## [To do]
Repeat the data word for word and skip the pictures.

[Dataset records Boundary: Start]

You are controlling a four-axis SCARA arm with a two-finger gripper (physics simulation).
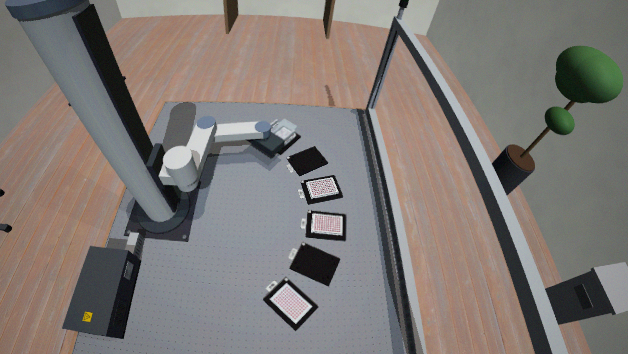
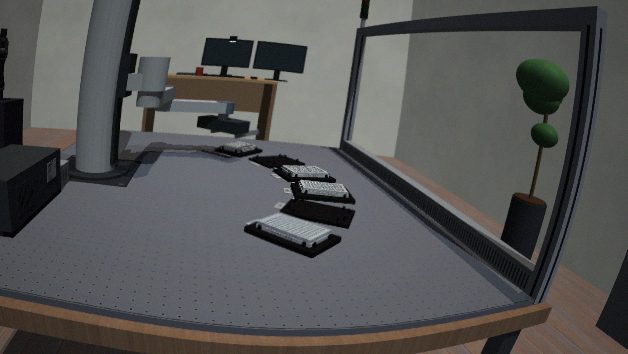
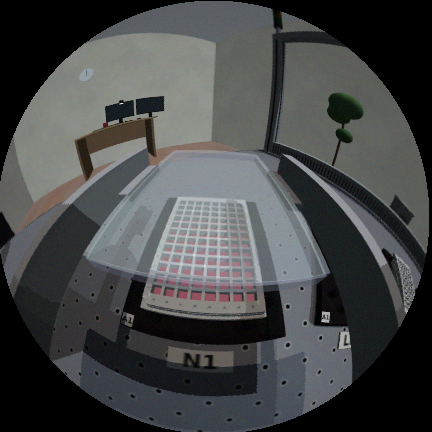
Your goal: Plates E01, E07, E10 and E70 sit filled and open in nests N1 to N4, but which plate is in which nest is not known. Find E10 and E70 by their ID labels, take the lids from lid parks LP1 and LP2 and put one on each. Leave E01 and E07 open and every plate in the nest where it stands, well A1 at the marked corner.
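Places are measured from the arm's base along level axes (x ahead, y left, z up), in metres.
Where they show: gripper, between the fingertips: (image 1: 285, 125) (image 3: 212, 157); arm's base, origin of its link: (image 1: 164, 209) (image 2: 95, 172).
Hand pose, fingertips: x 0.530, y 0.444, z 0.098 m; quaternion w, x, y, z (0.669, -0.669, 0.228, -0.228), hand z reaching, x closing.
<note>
Each offset is from my fingertips to the centre of the thing. "spot": to the spot under its first point. Level surfaces: height alone.
My gripper (image 1: 284, 128) (image 2: 252, 133) (image 3: 212, 157) is shut on a clear lid {dy -0.019, dx -0.015, dz -0.007 m} (image 1: 287, 124) (image 2: 246, 135) (image 3: 215, 167), held level above nest N1 {dy -0.019, dx -0.016, dz -0.074 m} (image 1: 290, 145) (image 2: 239, 153) (image 3: 200, 330), apart from the plate there. That open plate {dy -0.019, dx -0.016, dz -0.066 m} (image 2: 240, 146) (image 3: 200, 306) shows pink wells through the lid; its ID label is not readable. Lid park LP2 {dy -0.150, dx +0.113, dz -0.075 m} (image 1: 307, 161) (image 2: 276, 160) (image 3: 332, 300) and lid park LP1 {dy -0.664, dx +0.133, dz -0.075 m} (image 1: 315, 263) (image 2: 318, 212) are bare. Two open plates {dy -0.315, dx +0.174, dz -0.066 m} (image 1: 323, 188) {dy -0.496, dx +0.186, dz -0.066 m} (image 1: 327, 223) stand in the middle nests. The front plate {dy -0.820, dx +0.039, dz -0.060 m} (image 1: 290, 302) (image 2: 292, 229) looks covered by a clear lid.
The arm's column (image 1: 100, 110) (image 2: 100, 90) stands at the left, with a dark control box {spot: dy -0.850, dx -0.622, dz +0.030 m} (image 1: 102, 290) (image 2: 27, 185) in front of it. A framed barrier (image 1: 385, 200) (image 2: 425, 190) runs along the right edge of the perforated table {dz -0.085 m} (image 1: 225, 280) (image 2: 150, 260).
</note>
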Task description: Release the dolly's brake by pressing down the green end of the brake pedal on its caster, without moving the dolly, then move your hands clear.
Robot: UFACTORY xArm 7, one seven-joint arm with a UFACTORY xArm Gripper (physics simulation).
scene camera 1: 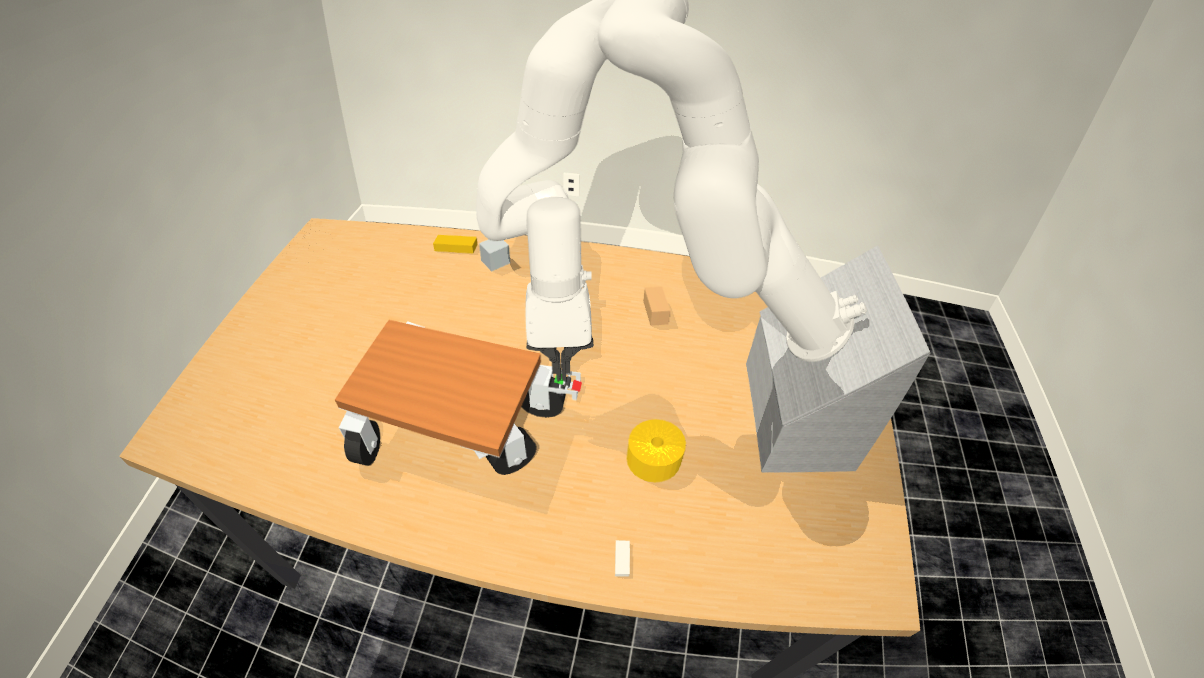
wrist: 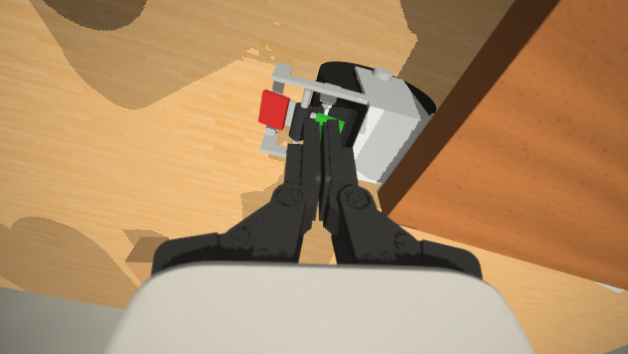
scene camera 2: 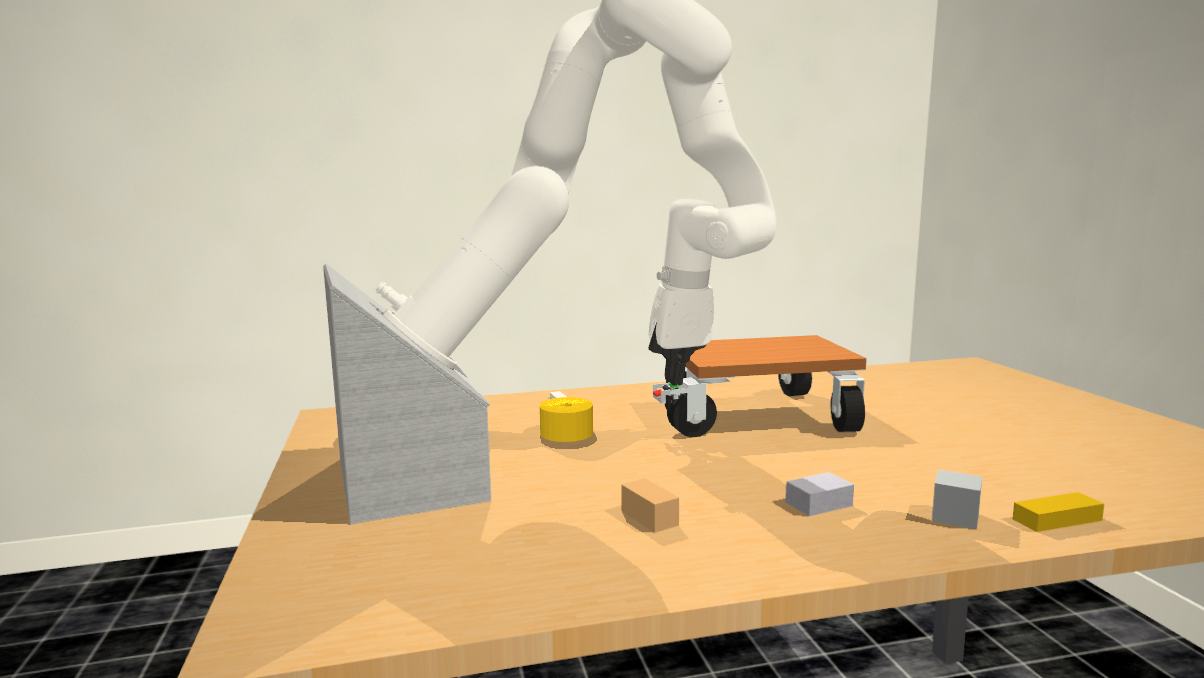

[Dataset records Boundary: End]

## [Solution for this task]
You are controlling a four-axis SCARA arm with a two-finger gripper (physics simulation).
Your goal: Plates E01, E07, E10 and E70 sit filled and open in nests N1 to N4, but which plate is in which nest is not known. Find E10 and E70 by their ID labels, take the lids from lid parks LP1 and LP2 and put one on each. Leave E01 and E07 open and every plate in the nest where it stands, well A1 at the marked corner.
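Places are measured from the arm's base along level axes (x ahead, y left, z up), in metres.
Where they show: gripper, between the fingertips: (image 1: 285, 125) (image 3: 212, 157); arm's base, origin of its link: (image 1: 164, 209) (image 2: 95, 172).
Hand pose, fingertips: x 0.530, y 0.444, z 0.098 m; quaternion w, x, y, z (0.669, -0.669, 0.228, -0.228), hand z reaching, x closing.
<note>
Each offset is from my fingertips to the centre of the thing. "spot": to the spot under its first point. Level surfaces: height alone.
My gripper (image 1: 284, 128) (image 2: 252, 133) (image 3: 212, 157) is shut on a clear lid {dy -0.019, dx -0.015, dz -0.007 m} (image 1: 287, 124) (image 2: 246, 135) (image 3: 215, 167), held level above nest N1 {dy -0.019, dx -0.016, dz -0.074 m} (image 1: 290, 145) (image 2: 239, 153) (image 3: 200, 330), apart from the plate there. That open plate {dy -0.019, dx -0.016, dz -0.066 m} (image 2: 240, 146) (image 3: 200, 306) shows pink wells through the lid; its ID label is not readable. Lid park LP2 {dy -0.150, dx +0.113, dz -0.075 m} (image 1: 307, 161) (image 2: 276, 160) (image 3: 332, 300) and lid park LP1 {dy -0.664, dx +0.133, dz -0.075 m} (image 1: 315, 263) (image 2: 318, 212) are bare. Two open plates {dy -0.315, dx +0.174, dz -0.066 m} (image 1: 323, 188) {dy -0.496, dx +0.186, dz -0.066 m} (image 1: 327, 223) stand in the middle nests. The front plate {dy -0.820, dx +0.039, dz -0.060 m} (image 1: 290, 302) (image 2: 292, 229) looks covered by a clear lid.
The arm's column (image 1: 100, 110) (image 2: 100, 90) stands at the left, with a dark control box {spot: dy -0.850, dx -0.622, dz +0.030 m} (image 1: 102, 290) (image 2: 27, 185) in front of it. A framed barrier (image 1: 385, 200) (image 2: 425, 190) runs along the right edge of the perforated table {dz -0.085 m} (image 1: 225, 280) (image 2: 150, 260).
</note>
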Task description: Release the dolly's brake by pressing down the green end of the brake pedal on its caster, without moving the dolly, then move your hands clear.
Robot: UFACTORY xArm 7, one seven-joint arm with a UFACTORY xArm Gripper (physics simulation).
scene camera 1: 
wrist: 
scene camera 2: 

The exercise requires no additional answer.